GROBOGAN, Harianmuria.com – Uji laboratorium sampel makanan makan bergizi gratis (MBG) yang diduga menjadi sumber penyebab keracunan siswa hingga santri di Kecamatan Gubuh, Kabupaten Grobogan masih dalam penelitian.
Kepala Dinas Kesehatan Kabupaten Grobogan, dr. Djatmiko, mengatakan butuh waktu hingga sepuluh hari untuk meneliti sampel makanan MBG.
“Hasil uji laboratorium masih kami tunggu. Masih perlu waktu tujuh hingga 10 hari,” ujarnya, Senin, 12 Januari 2026.
Perkembangan kasus dugaan keracunan MBG yang didistribusikan SPPG Kuwaron pada Jumat, 9 Januari 2026 tersebut menjadi perhatian pemerintah. Pasalnya jumlah korban mencapai ratusan.
Korban berasal dari sejumlah sekolah dan satuan pendidikan, mulai dari PAUD, SD, SMP, hingga SMK yang berlokasi di Desa Ngroto, Penadaran, Glapan, dan Trisari.
Dugaan Keracunan MBG di Gubug Grobogan, BGN Evaluasi SPPG Kuwaron
Data sementara dari Dinkes Grobogan total 750 orang dilaporkan terdampak usai mengonsumsi MBG. Sementara 162 orang di antaranya harus menjalani penanganan medis.
Djatmiko mengatakan dari jumlah tersebut, 113 orang harus menjalani rawat inap di sejumlah rumah sakit dan puskesmas, 49 orang lainnya menjalani rawat jalan serta observasi oleh tenaga kesehatan.
“Sebagian besar pasien datang dengan keluhan mual, muntah, pusing, dan diare.
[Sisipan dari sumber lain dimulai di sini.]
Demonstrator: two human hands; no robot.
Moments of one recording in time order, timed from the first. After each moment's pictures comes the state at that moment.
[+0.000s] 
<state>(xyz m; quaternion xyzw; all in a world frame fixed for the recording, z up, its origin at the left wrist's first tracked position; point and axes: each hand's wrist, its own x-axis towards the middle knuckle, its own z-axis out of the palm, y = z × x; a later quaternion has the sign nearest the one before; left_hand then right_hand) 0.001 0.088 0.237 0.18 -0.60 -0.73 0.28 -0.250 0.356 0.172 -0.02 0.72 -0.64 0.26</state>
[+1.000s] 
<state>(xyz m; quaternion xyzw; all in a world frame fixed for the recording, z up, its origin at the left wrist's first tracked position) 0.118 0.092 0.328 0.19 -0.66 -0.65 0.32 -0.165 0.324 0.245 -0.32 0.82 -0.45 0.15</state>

Saat ini seluruh pasien sudah mendapatkan penanganan medis sesuai standar,” terangnya.
Berdasarkan rekapitulasi Dinkes, pasien rawat inap tersebar di berbagai fasilitas layanan kesehatan. Sebanyak 47 orang dirawat di RSUD Ki Ageng Getas Pendowo, 29 orang di RSUD R. Soedjati Purwodadi.
Kemudian sisanya dirawat di Puskesmas Karangrayung 1, Puskesmas Kedungjati, Puskesmas Gubug 1, Puskesmas Toroh 1, Puskesmas Klambu, Puskesmas Grobogan, Puskesmas Godong 1, serta satu pasien di RS Permata Bunda. Total keseluruhan pasien rawat inap tercatat 113 orang.
Ia memastikan mayoritas pasien saat ini mulai membaik, meski masih dalam pemantauan intensif tenaga kesehatan, terutama pada pasien anak-anak.
“Tidak ada laporan pasien dengan kondisi kritis. Namun kami tetap melakukan observasi ketat untuk memastikan pemulihan berjalan optimal,” jelasnya.
Hingga Minggu, 11 Januari 2026 pagi, Dinkes Grobogan mencatat 79 orang masih menjalani perawatan di sejumlah fasilitas kesehatan.
“Data ini bersifat dinamis. Ada pasien yang sudah dipulangkan karena kondisinya membaik, namun juga ada potensi penambahan. Data akan kami perbarui setiap 12 jam,” ujarnya.
Selain penanganan medis, Dinas Kesehatan Kabupaten Grobogan bersama lintas sektor telah melakukan penyelidikan epidemiologi untuk memastikan penyebab pasti kejadian tersebut.
Tim kesehatan telah mengambil sampel makanan MBG, air, serta melakukan pemeriksaan terhadap proses pengolahan dan distribusi makanan.
Sementara itu, Pemerintah Kabupaten Grobogan memastikan penanganan korban menjadi prioritas utama. Pemerintah dan Badan Gizi Nasional (BGN) juga melakukan evaluasi menyeluruh terhadap pelaksanaan program MBG di wilayah terdampak.
Penyesuaian distribusi MBG juga dilakukan sambil menunggu hasil investigasi lanjutan guna mencegah kejadian serupa terulang.